この実戦試験はバトルロワイヤル。普段が味方だからと言って背中を見せれば、敵として討たれる。ロザリエとの戦闘による疲労で完全に抜け落ちていた。
今この空間に味方は居ない。協力する意味がない。
「成程、私としたことが油断した。お前も敵だったな」
アイレンは苦笑いを浮かべて、完全に消滅した。
霧自体は一度目や二度目の死と変わらない。ただ、アイレンが転送されるのは森林のどこかではなく寮の自室だ。
一人残されたテオは、アイレンが居た場所を見詰める。もうそこには霧も残っていない。
「アイレン様、二度目は誰にやられたんだろ
う……」
暗い森に、小さな呟きが浮かんだ。
次の瞬間。
一人の参加者が、テオに斬りかかった。
テオは冷静にそれを流す。
襲撃者は地面で受け身を取り、立ち上がる。
そして体を半回転させて自分に向き直るその人物の姿を観察する。
そいつの得物は質素な薙刀。刃は美しく、一つの土汚れも付いていない。何人もの肉を切り裂いてきた筈が、刃こぼれも見当たらなかった。
平均よりは背が高く、眼差しは冷たく燃え上がる敵意に満ちている。
テオはその人物を知っていた。
人物は薙刀を構えていて、隙が無い。
テオも己の得物を取り出した。
_________それは一本の短剣だった。短剣と言うには少し刃が長く、人の首くらいは両断出来る。テオの魔力を帯び、それはそこにある空気を切り裂くほどに切れ味を増していた。

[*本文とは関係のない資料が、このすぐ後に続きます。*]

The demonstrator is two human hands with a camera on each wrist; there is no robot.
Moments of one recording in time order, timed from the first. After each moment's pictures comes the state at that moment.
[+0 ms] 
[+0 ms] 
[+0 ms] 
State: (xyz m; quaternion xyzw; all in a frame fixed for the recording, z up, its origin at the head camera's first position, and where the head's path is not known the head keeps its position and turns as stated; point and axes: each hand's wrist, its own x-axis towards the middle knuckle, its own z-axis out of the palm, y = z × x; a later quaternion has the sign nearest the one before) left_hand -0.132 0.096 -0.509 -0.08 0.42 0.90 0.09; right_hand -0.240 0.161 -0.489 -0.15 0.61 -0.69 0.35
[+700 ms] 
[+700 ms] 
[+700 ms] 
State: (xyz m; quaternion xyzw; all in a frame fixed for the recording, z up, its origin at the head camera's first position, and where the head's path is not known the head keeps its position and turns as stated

「ああ、そっか」不意にテオが言った。「当然アンタも参加してるよね」
空気が固まっている。
テオから静かに魔力が放たれる。
襲撃者が口を開いた。
「会ったことがあるか?」
低く、平坦なそれはその場の空気を僅かに下げた。
紺碧の髪。金色の瞳。他者を寄せ付けない気配。膨大な魔力量。だがそこにはしっかりとした知性がある。
「アイレン様の二回目、アンタでしょ?」
「王子か。そうだ、僕がやった」
襲撃者は冷たい声で告げる。
その体からも、濃く重い魔力が広がった。
あの時、共に特別昇格試験を受けた少年。
入学式で、全ての生徒に宣戦布告した人物。
テオは眉根を寄せて、自分の不幸を嘲笑うように言った。
「強敵に遭っちゃったかあ…………。ねえ?」
「内部進学首席、ネイズ・レーべニアさん」
技説明その3
〈夢見鴉の花籠〉
使用者:テオ
根源魔法、風魔法、闇魔法、炎魔法の組み合わせ技。闇魔法で作り出した鴉の影に、爆発の魔法と幻影の魔法の魔法式を付与している。テオの持ち前の計算力(奇術限定)で、何故かその軌道は対象物を中心とした巨大な球体になる。花の半分は幻であり、実際は大量の魔法爆薬をばら撒いている。残りの幻ではない花は風魔法の刃をどうにかして花弁らしく飾ったもの。
作者が東方好きなので、綺麗な技を出したくて三日かけて考えました。